== GOAL OF THE EXERCISE ==
All of the data that follows is to be printed exactly, without pictures.

GIVEN MATERIAL START

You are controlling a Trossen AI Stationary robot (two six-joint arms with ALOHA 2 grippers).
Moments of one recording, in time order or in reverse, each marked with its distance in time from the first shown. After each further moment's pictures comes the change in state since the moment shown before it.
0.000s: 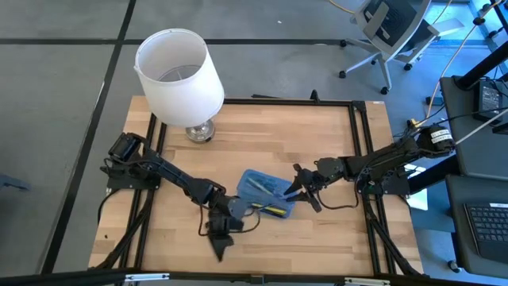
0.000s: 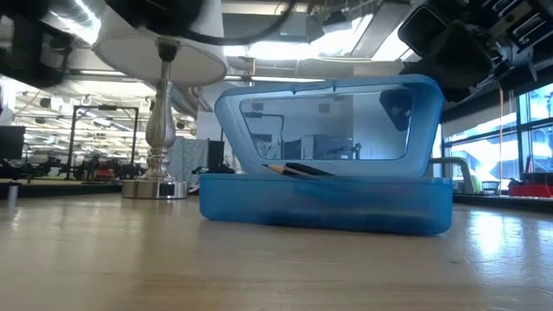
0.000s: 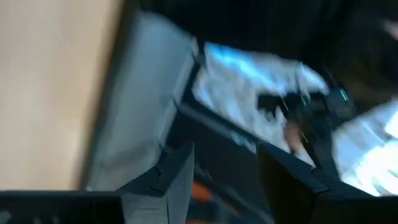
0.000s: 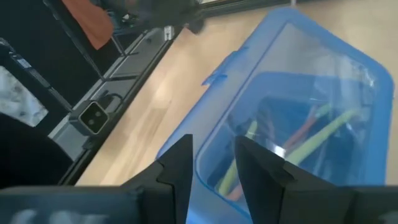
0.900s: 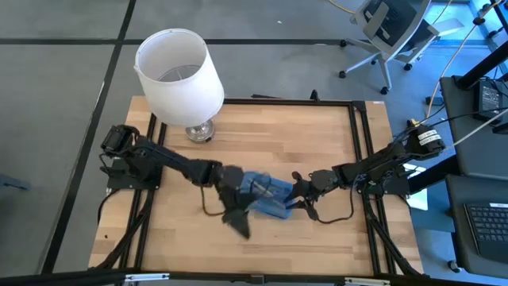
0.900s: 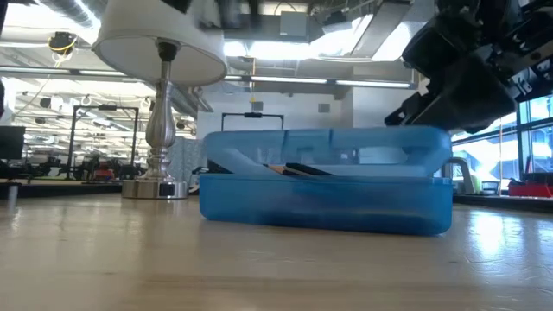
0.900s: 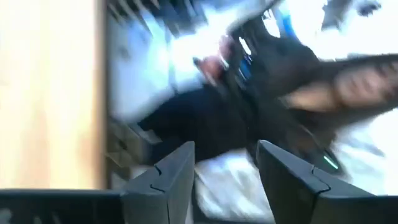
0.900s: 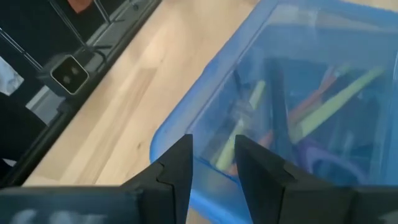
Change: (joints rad) left arm 0.183 -0.111 0.001 0.362 -0.193 0.170; right arm 0.098 0.149 0.008 0.022 0.107 -0.029
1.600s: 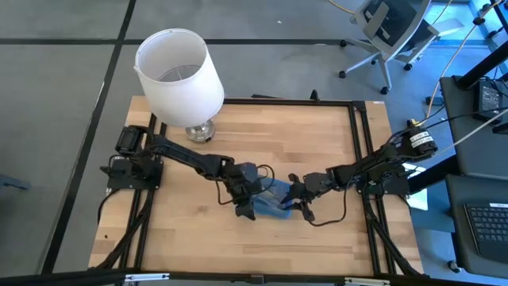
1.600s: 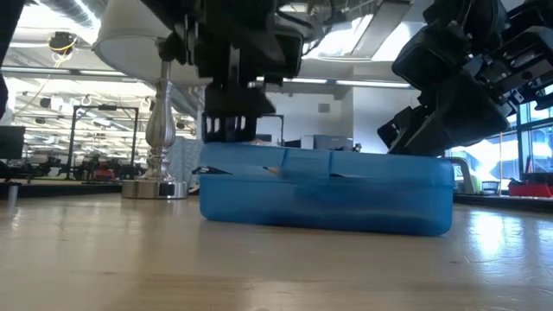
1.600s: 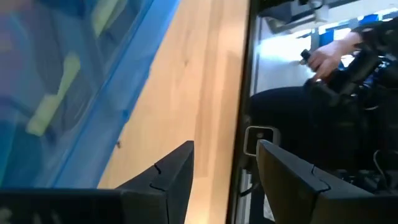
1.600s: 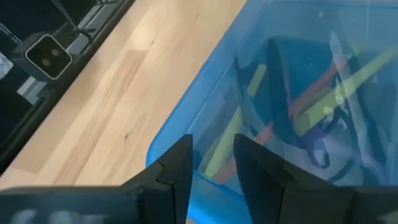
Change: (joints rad) left arm 0.098 0.131 -0.001 -0.318 -0.147 0.293; right arm 0.000 0.098 0.050 -0.069 0.000 -0.021
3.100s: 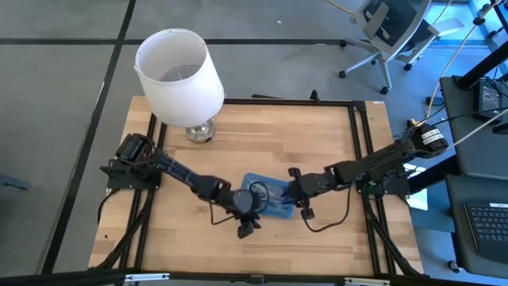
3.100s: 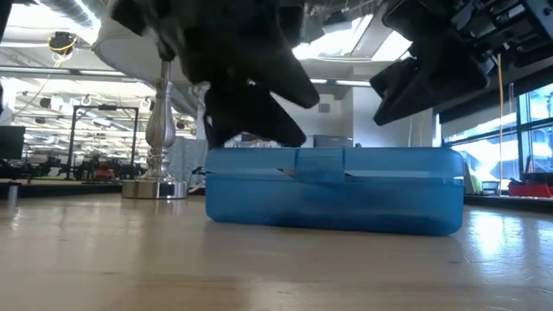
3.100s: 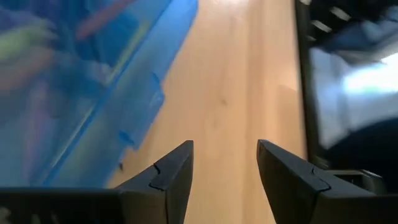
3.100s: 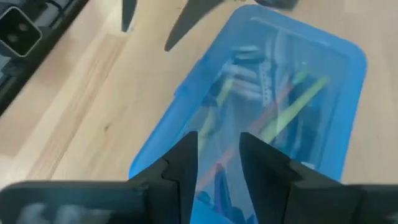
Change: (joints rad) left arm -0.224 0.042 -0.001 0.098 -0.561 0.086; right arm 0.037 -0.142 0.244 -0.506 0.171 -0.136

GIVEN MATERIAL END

== RESULT BELOW ==
You are controlling a Trossen AI Stationary robot (two six-joint arms with ALOHA 2 grippers).
Moments of one recording, in time order or in reverse, each marked with its distance in time from the first shown. After each further moment's pictures comes the change in state since the moment shown before it.
0.000s: 
0.000s: 
0.000s: 
0.000s: 
0.900s: 
0.900s: 
0.900s: 
0.900s: 
Change: (joints rad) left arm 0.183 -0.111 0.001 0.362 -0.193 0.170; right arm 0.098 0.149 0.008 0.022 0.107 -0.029
1.600s: 
1.600s: 
1.600s: 
1.600s: 
Change: (joints rad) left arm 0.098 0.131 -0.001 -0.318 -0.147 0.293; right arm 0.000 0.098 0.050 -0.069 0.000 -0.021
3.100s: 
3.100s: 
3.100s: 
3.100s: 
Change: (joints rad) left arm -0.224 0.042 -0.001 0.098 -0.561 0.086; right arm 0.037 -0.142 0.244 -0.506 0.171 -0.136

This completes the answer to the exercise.